Masalah legalitas lahan kembali mencuat di tengah bergulirnya program nasional ekstensifikasi tambak garam industri. Ini adalah persoalan klasik di tengah ambisi menggapai swasembada garam industri mulai 2021.
Polemik status tambak garam antara lain berlangsung di kawasan Teluk Kupang, Nusa Tenggara Timur, yakni pemanfaatan tanah hak guna usaha (HGU) seluas 3.720 hektar (ha) dan tanah HGU seluas 225 ha di Bipolo dan Nunkurus, Kupang.
Melalui serangkaian rapat koordinasi di Kupang dan Jakarta, Bupati Kupang Ayub Titu Eki tetap menolak kehadiran PT Puncak Keemasan Garam Dunia untuk mengelola HGU di Teluk Kupang menjadi tambak garam. Perusahaan itu mengakuisisi lahan HGU PT Panggung Guna Ganda Semesta (PGGS) seluas 3.720 ha. Pemanfaatan HGU di Bipolo dan Nunkurus seluas 225 ha akhirnya disepakati untuk dikelola PT Garam.
PGGS memperoleh HGU di Teluk Kupang berdasarkan sertifikat HGU Nomor 6 Tahun 1992 yang diterbitkan oleh Badan Pertanahan Nasional Kupang pada tanggal 2 November 1992. Legalitas HGU itu kini dipersoalkan pemkab Kupang, karena lahan yang dibiarkan terlantar selama hampir 26 tahun seharusnya diambil alih negara.
Pemerintah Kabupaten Kupang mengantongi nama sejumlah investor yang siap mengelola lahan HGU tersebut menjadi tambak garam industri. Ada empat perusahaan yang digandeng, antara lain BUMN PT Garam (Persero) serta swasta yakni PT Garam Industri Nasional, PT Timor Life Stock Lestari, dan PT Sumatraco Langgeng Makmur. Perusahaan-perusahaan itu wajib berkontribusi 10 persen dari pendapatan ke daerah.
Kepastian lahan untuk tambak garam industri menjadi isu mendasar di tengah komitmen negara mengurangi ketergantungan impor bahan baku garam industri. Dari luas HGU 3.720 ha, misalnya, produksi garam industri ditaksir bisa menembus 400.000 ton per tahun.
Setiap tahun, Indonesia mengimpor rata-rata 3 juta ton garam industri karena tambak garam rakyat dinilai belum mampu menghasilkan garam kualitas industri. Pada 2018, kuota impor garam melonjak menjadi 3,7 juta ton dengan alasan kebutuhan garam industri meningkat. Tak dipungkiri, impor garam industri yang deras menuai penyalahgunaan garam industri untuk kebutuhan konsumsi.
Kasus rembesan garam industri impor terus berlangsung dalam beberapa tahun terakhir.
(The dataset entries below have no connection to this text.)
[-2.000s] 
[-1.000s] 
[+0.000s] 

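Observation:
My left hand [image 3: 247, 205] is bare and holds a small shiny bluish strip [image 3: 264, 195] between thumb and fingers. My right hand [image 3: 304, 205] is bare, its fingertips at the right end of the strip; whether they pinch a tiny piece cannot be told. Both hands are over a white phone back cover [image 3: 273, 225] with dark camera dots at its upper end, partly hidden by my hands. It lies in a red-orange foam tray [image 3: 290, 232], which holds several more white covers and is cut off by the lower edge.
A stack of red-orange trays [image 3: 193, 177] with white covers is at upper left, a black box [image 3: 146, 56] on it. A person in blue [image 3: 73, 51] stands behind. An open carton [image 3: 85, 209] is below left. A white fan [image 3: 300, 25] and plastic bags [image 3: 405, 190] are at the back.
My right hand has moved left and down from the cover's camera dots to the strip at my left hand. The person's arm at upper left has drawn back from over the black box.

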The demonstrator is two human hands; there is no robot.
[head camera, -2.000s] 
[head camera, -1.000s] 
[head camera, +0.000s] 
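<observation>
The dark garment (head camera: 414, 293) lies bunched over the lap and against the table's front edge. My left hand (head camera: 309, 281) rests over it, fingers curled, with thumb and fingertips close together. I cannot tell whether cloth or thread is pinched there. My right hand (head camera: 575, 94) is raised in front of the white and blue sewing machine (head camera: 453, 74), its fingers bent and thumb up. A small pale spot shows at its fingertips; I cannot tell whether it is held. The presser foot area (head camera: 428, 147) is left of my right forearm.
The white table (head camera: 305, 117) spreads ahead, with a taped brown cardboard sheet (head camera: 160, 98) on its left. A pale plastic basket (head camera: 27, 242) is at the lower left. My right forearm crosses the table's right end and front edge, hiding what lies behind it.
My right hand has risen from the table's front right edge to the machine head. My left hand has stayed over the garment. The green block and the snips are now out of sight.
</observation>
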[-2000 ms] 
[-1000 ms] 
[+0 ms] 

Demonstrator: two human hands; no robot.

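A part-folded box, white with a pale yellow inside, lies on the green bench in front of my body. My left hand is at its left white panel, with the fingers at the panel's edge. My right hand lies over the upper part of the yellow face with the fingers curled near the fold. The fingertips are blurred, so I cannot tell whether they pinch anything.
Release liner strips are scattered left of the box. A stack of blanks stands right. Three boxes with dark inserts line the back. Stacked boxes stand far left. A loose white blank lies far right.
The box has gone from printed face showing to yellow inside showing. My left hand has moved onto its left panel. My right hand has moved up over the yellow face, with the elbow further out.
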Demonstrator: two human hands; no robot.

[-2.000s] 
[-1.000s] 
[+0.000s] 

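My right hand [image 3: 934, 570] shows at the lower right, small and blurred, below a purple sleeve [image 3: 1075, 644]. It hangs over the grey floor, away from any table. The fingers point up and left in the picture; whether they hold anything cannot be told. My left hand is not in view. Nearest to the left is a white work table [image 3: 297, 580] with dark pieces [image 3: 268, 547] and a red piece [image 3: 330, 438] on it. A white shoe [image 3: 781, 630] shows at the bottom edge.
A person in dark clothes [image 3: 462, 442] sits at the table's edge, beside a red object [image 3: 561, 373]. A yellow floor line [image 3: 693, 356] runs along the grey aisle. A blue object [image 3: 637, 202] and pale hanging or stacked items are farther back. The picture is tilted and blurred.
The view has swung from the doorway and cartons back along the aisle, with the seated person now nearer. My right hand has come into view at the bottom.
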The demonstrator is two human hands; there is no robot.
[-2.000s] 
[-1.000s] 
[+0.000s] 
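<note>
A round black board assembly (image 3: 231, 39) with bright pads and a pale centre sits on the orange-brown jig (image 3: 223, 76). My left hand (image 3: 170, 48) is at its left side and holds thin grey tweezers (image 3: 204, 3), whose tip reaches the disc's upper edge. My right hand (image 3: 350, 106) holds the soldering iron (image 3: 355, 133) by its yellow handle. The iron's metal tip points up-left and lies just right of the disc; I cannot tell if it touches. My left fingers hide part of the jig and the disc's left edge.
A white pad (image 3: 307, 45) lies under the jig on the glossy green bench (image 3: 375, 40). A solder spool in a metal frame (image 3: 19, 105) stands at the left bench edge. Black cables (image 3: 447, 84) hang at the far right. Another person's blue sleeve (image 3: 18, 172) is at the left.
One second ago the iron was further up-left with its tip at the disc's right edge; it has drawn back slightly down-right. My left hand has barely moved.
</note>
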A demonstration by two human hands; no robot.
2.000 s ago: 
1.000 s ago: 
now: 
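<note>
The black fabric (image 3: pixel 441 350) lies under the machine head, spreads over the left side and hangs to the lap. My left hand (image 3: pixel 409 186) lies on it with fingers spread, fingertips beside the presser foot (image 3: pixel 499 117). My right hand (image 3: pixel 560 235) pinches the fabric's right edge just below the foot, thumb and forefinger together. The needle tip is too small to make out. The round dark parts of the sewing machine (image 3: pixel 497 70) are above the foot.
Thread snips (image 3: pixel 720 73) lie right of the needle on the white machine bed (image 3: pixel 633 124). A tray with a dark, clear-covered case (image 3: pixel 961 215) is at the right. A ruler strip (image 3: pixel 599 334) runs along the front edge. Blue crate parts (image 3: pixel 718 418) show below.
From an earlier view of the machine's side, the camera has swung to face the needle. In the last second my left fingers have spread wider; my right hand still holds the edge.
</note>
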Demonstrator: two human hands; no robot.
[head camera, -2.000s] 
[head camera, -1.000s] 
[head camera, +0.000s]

Pengendalian dan pengawasan impor garam yang masih minim akan terus memunculkan peluang penyalahgunaan dan perembesan garam industri menjadi garam konsumsi.
Keberpihakan pemerintah untuk membangkitkan garam industri dinantikan. Energi bangsa akan habis dan terkuras jika polemik lahan dibiarkan berlarut-larut dan menghambat ambisi besar swasembada garam industri.
Berdasarkan data Kementerian Koordinator Bidang Kemaritiman, potensi perluasan lahan untuk garam industri mencapai 40.000 ha. Namun, perluasan butuh waktu, terutama untuk legalisasi lahan. Saat ini, sebanyak 10.000 ha lahan sedang dalam proses pembebasan, sedangkan beberapa di antaranya mulai digarap.
Komitmen Kementerian Agraria dan Tata Ruang atau Badan Pertanahan Nasional kini dinanti untuk mempercepat penyelesaian masalah klasik legalitas lahan. Harapannya, polemik pemerintah pusat, daerah dan masyarakat dapat segera diakhiri. Selanjutnya, fokus diaragkan pada percepatan produksi garam berkualitas baik.